▶ **Task brief**: Pull every line containing "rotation" from the entries.

(Data entries)
§ §

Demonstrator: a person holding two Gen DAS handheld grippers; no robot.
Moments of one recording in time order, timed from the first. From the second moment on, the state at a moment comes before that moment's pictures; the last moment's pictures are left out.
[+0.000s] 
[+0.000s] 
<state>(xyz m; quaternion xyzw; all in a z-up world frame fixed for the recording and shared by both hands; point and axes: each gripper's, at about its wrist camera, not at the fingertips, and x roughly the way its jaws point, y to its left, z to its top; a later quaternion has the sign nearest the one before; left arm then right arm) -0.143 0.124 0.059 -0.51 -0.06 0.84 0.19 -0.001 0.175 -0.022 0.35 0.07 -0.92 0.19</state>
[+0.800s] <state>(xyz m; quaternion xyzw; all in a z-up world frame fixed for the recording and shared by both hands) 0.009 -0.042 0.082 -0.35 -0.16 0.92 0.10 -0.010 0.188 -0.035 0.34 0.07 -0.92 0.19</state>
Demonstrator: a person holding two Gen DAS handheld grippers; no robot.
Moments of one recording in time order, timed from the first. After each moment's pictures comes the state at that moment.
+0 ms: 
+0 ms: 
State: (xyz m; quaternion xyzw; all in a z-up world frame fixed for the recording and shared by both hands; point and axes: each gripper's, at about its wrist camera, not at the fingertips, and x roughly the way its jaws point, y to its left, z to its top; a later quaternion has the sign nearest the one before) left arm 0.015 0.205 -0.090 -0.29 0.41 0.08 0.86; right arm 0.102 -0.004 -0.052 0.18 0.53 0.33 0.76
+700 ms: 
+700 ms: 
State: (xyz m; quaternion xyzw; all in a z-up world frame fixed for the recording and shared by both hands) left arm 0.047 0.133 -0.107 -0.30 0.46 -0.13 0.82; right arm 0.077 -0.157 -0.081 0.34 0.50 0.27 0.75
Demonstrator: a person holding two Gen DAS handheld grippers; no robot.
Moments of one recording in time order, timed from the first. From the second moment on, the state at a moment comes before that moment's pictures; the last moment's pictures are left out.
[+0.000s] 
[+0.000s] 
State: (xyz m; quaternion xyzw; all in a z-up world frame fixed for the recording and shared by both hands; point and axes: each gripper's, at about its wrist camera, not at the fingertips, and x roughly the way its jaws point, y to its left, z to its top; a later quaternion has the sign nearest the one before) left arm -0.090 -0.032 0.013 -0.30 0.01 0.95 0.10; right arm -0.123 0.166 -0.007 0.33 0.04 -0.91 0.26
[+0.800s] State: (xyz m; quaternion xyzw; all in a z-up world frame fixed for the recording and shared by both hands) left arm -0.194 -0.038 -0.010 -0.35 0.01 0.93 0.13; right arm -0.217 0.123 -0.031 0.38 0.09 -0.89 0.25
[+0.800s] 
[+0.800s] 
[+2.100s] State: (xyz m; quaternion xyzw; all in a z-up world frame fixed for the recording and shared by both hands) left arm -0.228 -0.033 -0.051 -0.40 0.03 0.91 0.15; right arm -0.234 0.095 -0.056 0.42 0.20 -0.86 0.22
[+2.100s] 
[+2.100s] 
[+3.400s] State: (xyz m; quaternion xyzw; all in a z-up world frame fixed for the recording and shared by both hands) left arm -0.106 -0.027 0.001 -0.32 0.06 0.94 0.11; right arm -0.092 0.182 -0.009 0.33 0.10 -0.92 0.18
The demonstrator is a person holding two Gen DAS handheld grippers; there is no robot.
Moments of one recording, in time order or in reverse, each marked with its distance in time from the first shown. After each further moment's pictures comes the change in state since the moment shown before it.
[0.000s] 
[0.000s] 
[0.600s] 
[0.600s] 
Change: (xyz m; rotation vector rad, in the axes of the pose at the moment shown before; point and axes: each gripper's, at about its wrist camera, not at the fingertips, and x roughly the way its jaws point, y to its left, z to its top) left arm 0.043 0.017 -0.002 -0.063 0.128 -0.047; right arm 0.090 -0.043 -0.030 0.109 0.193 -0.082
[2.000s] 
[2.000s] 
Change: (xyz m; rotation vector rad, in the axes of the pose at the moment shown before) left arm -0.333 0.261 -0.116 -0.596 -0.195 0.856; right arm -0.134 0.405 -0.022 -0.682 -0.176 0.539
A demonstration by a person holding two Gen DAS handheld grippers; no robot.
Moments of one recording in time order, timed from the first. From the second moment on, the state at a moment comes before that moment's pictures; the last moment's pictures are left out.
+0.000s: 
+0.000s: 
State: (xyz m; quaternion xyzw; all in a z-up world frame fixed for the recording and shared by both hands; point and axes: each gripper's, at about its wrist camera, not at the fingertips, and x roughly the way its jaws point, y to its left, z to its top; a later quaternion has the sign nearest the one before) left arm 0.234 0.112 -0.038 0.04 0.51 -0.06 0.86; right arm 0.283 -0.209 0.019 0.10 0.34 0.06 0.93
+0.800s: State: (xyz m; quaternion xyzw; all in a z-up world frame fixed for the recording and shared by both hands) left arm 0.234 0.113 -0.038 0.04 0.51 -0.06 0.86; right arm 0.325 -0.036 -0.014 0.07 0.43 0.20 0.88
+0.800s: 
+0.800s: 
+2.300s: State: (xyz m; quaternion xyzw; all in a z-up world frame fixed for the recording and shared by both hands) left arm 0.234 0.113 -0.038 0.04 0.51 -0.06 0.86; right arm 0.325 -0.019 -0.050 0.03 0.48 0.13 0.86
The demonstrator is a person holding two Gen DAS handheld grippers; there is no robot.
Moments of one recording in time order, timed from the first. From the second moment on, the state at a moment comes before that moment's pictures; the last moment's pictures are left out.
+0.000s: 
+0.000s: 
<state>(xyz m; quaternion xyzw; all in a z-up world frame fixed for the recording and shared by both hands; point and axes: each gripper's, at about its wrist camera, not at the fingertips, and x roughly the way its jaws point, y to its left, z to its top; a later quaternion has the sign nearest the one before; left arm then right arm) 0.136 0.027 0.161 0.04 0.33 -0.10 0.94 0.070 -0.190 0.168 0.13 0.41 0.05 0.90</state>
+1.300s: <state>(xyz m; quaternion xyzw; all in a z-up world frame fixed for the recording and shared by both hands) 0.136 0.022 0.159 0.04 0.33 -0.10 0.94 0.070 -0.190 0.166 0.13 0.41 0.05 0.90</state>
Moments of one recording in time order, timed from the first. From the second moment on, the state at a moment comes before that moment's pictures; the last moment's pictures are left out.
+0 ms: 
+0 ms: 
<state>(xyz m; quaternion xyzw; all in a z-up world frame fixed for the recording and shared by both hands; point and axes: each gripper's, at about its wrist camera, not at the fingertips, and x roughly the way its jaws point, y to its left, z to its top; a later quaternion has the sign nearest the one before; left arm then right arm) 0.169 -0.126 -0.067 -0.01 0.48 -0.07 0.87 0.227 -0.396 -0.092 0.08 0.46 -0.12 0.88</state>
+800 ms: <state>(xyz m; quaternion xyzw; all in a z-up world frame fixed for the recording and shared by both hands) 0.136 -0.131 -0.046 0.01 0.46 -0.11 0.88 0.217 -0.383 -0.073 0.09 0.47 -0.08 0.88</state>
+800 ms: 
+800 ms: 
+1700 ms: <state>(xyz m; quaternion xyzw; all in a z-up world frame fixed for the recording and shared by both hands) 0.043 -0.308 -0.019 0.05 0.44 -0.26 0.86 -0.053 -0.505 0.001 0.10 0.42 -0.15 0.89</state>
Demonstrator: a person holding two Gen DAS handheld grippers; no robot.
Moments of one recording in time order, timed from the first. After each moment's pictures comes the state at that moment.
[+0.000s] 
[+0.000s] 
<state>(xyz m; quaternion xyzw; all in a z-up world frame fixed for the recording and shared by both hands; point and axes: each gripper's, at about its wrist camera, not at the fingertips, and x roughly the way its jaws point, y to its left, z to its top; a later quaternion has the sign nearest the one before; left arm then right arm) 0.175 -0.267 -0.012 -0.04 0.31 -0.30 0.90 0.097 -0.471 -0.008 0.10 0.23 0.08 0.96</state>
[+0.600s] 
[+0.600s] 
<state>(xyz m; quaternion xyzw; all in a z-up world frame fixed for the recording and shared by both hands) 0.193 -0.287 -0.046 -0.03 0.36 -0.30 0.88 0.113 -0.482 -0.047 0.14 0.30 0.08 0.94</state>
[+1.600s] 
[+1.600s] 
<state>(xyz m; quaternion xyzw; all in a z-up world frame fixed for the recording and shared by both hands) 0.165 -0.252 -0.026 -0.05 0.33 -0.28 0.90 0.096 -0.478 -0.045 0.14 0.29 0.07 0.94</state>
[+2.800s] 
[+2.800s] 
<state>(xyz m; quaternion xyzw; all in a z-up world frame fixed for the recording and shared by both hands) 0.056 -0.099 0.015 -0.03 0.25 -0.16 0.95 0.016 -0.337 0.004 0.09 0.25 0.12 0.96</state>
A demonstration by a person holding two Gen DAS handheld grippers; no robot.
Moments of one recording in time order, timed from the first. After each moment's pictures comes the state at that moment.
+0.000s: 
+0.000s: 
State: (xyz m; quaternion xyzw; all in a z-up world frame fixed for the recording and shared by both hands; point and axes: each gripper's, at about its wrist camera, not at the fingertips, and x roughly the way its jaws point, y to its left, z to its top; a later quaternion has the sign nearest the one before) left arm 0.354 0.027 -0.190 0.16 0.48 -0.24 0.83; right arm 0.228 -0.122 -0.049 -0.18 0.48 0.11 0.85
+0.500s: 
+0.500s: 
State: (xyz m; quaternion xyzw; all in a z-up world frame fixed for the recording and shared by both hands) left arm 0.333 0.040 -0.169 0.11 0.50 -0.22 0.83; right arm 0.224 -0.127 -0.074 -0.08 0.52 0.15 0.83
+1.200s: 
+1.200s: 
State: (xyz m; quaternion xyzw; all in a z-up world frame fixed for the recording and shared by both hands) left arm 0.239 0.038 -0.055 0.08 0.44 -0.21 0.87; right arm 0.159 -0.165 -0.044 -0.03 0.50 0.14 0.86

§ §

▶ **Output for this task**:
Change: (xyz m; rotation vector rad, in the axes of the pose at the moment shown before; point and axes: each gripper's, at about its wrist camera, not at the fingertips, and x roughly the way its jaws point, y to its left, z to its top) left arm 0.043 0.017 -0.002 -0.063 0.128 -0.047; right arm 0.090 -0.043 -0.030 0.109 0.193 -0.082
Change: (xyz m; rotation vector rad, in the axes of the pose at the moment shown before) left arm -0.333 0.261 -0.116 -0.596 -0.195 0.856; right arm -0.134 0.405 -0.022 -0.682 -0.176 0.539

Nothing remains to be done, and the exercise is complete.